▸ **WORK INSTRUCTION**: Exact reproduction required: print each line of the material below.
● ● ●
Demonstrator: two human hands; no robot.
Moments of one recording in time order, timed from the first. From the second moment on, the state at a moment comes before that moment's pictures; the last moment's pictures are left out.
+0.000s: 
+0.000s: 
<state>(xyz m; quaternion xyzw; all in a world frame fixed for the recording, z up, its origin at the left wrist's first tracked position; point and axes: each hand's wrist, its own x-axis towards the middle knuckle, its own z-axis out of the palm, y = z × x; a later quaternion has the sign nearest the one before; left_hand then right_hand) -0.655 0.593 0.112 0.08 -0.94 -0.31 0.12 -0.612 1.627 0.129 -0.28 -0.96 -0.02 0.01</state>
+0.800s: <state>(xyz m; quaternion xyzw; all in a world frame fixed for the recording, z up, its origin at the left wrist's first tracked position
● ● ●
▸ **EXERCISE RESPONSE**:
Demonstrator: two human hands; no robot.
Moments of one recording in time order, timed from the first. From the second moment on, the state at a moment comes before that moment's pictures; the last moment's pictures are left out.
+0.000s: 
+0.000s: 
<state>(xyz m; quaternion xyzw; all in a world frame fixed for the recording, z up, its origin at the left wrist's first tracked position; point and axes: each hand's wrist, its own x-axis towards the middle knuckle, its own z-axis out of the palm, y = z × x; a later quaternion has the sign nearest the one before; left_hand then right_hand) -0.655 0.593 0.112 0.08 -0.94 -0.31 0.12 -0.612 1.627 0.129 -0.28 -0.96 -0.02 0.01</state>
+0.800s: <state>(xyz m; quaternion xyzw; all in a world frame fixed for the recording, z up, its origin at the left wrist's first tracked position

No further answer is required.